Directions:
Give the listing below again exactly, but without any of its pictures.

Source records:
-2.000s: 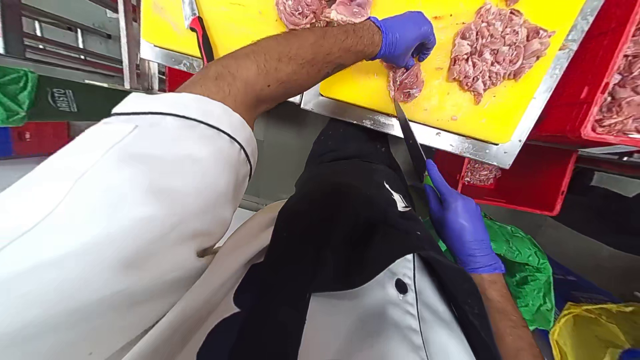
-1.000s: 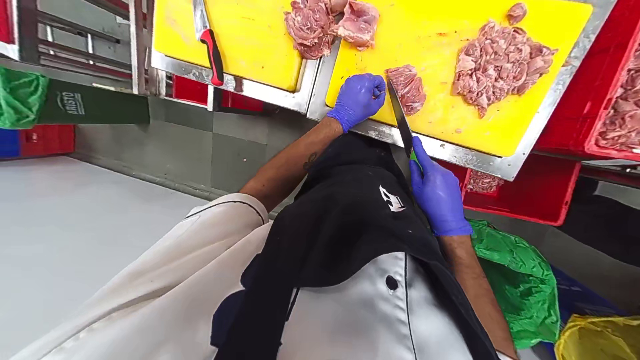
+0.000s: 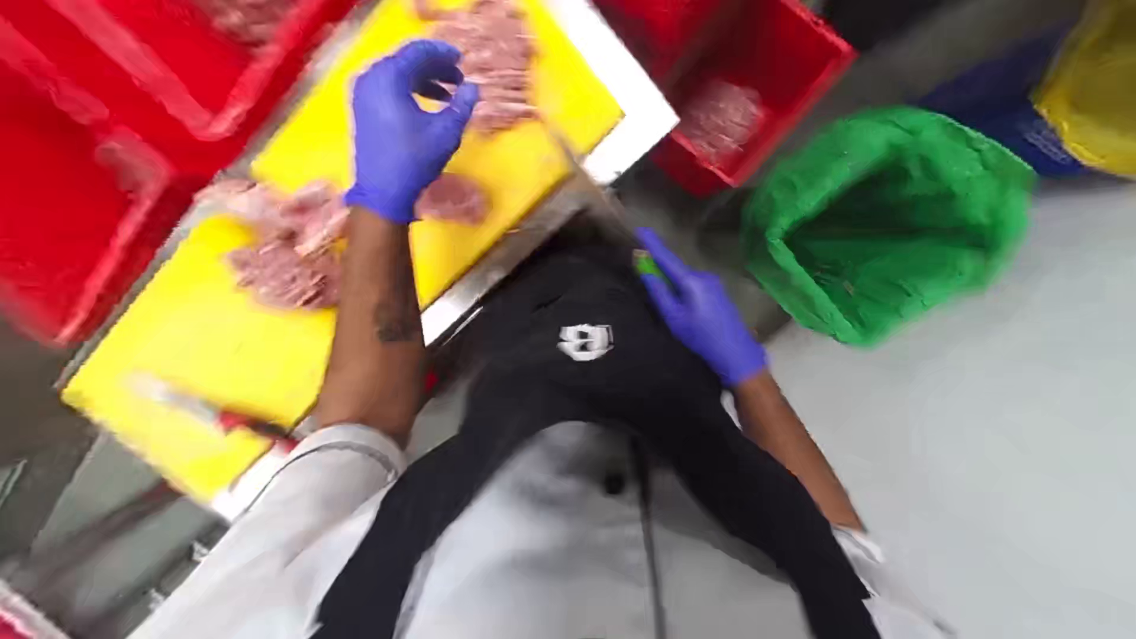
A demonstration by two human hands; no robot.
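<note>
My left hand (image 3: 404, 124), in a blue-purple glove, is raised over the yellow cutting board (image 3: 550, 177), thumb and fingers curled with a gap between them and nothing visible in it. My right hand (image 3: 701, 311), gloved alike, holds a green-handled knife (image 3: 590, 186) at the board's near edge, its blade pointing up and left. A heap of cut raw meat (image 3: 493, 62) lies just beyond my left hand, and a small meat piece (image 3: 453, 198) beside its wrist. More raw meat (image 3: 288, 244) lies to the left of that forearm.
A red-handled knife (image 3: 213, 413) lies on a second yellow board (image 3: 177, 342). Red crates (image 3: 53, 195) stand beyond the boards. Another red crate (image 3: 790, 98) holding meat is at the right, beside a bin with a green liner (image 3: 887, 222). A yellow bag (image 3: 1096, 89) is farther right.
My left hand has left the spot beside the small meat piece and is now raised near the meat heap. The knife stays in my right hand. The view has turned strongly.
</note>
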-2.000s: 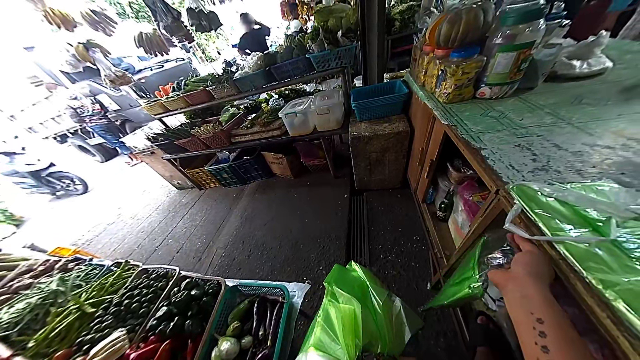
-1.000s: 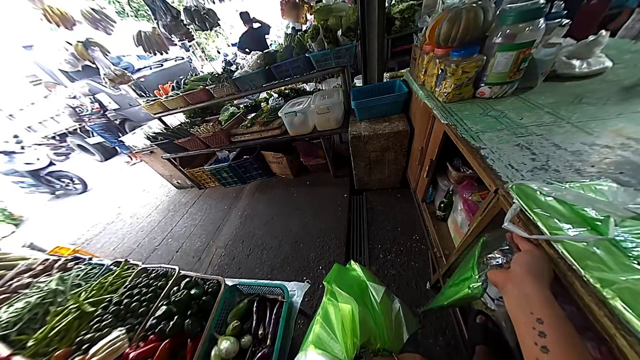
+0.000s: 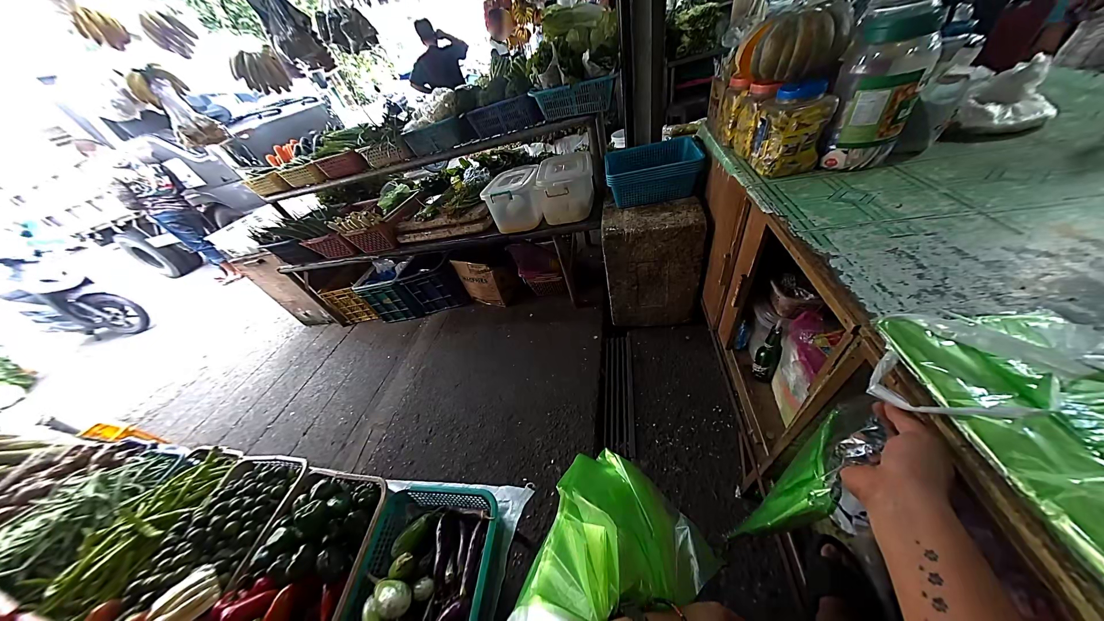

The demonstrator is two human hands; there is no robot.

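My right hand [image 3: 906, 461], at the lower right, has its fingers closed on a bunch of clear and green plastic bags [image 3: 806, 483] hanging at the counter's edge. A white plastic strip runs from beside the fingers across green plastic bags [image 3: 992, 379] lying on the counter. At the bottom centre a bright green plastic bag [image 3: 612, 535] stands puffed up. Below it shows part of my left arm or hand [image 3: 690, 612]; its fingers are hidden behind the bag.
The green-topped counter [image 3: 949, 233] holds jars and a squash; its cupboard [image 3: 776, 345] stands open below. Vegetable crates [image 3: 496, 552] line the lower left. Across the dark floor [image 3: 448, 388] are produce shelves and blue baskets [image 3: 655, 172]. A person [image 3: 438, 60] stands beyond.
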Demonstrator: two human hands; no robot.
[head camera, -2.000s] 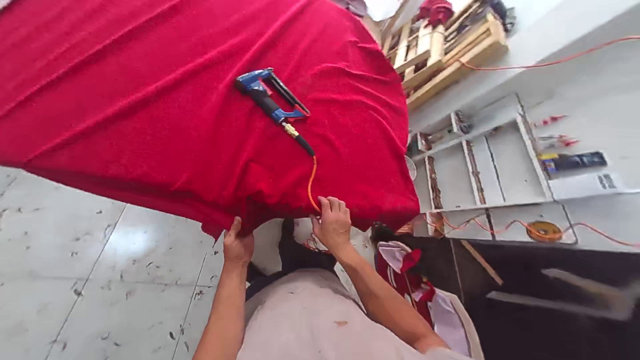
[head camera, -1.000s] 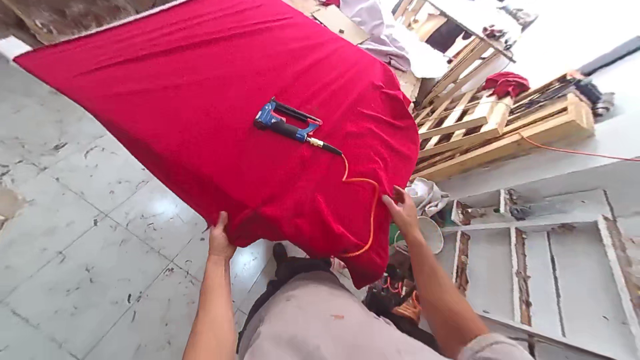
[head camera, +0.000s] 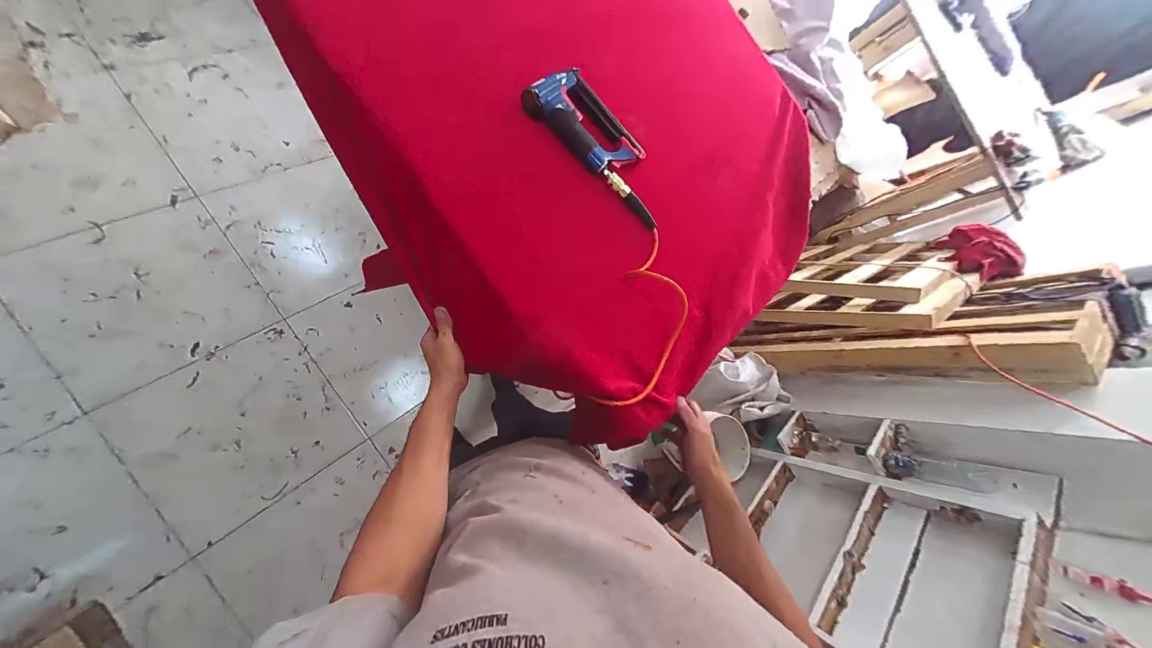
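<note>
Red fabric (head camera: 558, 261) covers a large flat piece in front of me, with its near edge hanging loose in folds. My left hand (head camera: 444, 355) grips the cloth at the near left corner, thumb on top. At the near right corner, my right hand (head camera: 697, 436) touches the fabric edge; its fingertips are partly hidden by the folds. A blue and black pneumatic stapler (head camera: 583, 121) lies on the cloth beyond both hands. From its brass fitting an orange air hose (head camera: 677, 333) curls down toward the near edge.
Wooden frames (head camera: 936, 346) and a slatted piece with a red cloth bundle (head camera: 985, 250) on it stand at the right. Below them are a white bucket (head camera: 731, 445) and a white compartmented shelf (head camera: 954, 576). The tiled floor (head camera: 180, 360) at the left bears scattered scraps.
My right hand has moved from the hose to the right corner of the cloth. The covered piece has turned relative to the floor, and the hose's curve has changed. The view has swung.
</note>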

Result for this exercise:
-2.000s: 
-1.000s: 
+0.000s: 
A demonstration by two human hands; no robot.
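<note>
My left hand (image 3: 404, 124), in a blue-purple glove, is raised over the yellow cutting board (image 3: 550, 177), thumb and fingers curled with a gap between them and nothing visible in it. My right hand (image 3: 701, 311), gloved alike, holds a green-handled knife (image 3: 590, 186) at the board's near edge, its blade pointing up and left. A heap of cut raw meat (image 3: 493, 62) lies just beyond my left hand, and a small meat piece (image 3: 453, 198) beside its wrist. More raw meat (image 3: 288, 244) lies to the left of that forearm.
A red-handled knife (image 3: 213, 413) lies on a second yellow board (image 3: 177, 342). Red crates (image 3: 53, 195) stand beyond the boards. Another red crate (image 3: 790, 98) holding meat is at the right, beside a bin with a green liner (image 3: 887, 222). A yellow bag (image 3: 1096, 89) is farther right.
My left hand has left the spot beside the small meat piece and is now raised near the meat heap. The knife stays in my right hand. The view has turned strongly.
</note>
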-2.000s: 
-1.000s: 
+0.000s: 

The demonstrator is two human hands; there is no robot.

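My right hand [image 3: 906, 461], at the lower right, has its fingers closed on a bunch of clear and green plastic bags [image 3: 806, 483] hanging at the counter's edge. A white plastic strip runs from beside the fingers across green plastic bags [image 3: 992, 379] lying on the counter. At the bottom centre a bright green plastic bag [image 3: 612, 535] stands puffed up. Below it shows part of my left arm or hand [image 3: 690, 612]; its fingers are hidden behind the bag.
The green-topped counter [image 3: 949, 233] holds jars and a squash; its cupboard [image 3: 776, 345] stands open below. Vegetable crates [image 3: 496, 552] line the lower left. Across the dark floor [image 3: 448, 388] are produce shelves and blue baskets [image 3: 655, 172]. A person [image 3: 438, 60] stands beyond.
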Demonstrator: two human hands; no robot.
[head camera, -2.000s] 
[head camera, -1.000s] 
[head camera, +0.000s] 
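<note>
Red fabric (head camera: 558, 261) covers a large flat piece in front of me, with its near edge hanging loose in folds. My left hand (head camera: 444, 355) grips the cloth at the near left corner, thumb on top. At the near right corner, my right hand (head camera: 697, 436) touches the fabric edge; its fingertips are partly hidden by the folds. A blue and black pneumatic stapler (head camera: 583, 121) lies on the cloth beyond both hands. From its brass fitting an orange air hose (head camera: 677, 333) curls down toward the near edge.
Wooden frames (head camera: 936, 346) and a slatted piece with a red cloth bundle (head camera: 985, 250) on it stand at the right. Below them are a white bucket (head camera: 731, 445) and a white compartmented shelf (head camera: 954, 576). The tiled floor (head camera: 180, 360) at the left bears scattered scraps.
My right hand has moved from the hose to the right corner of the cloth. The covered piece has turned relative to the floor, and the hose's curve has changed. The view has swung.
</note>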

There is no more to the exercise.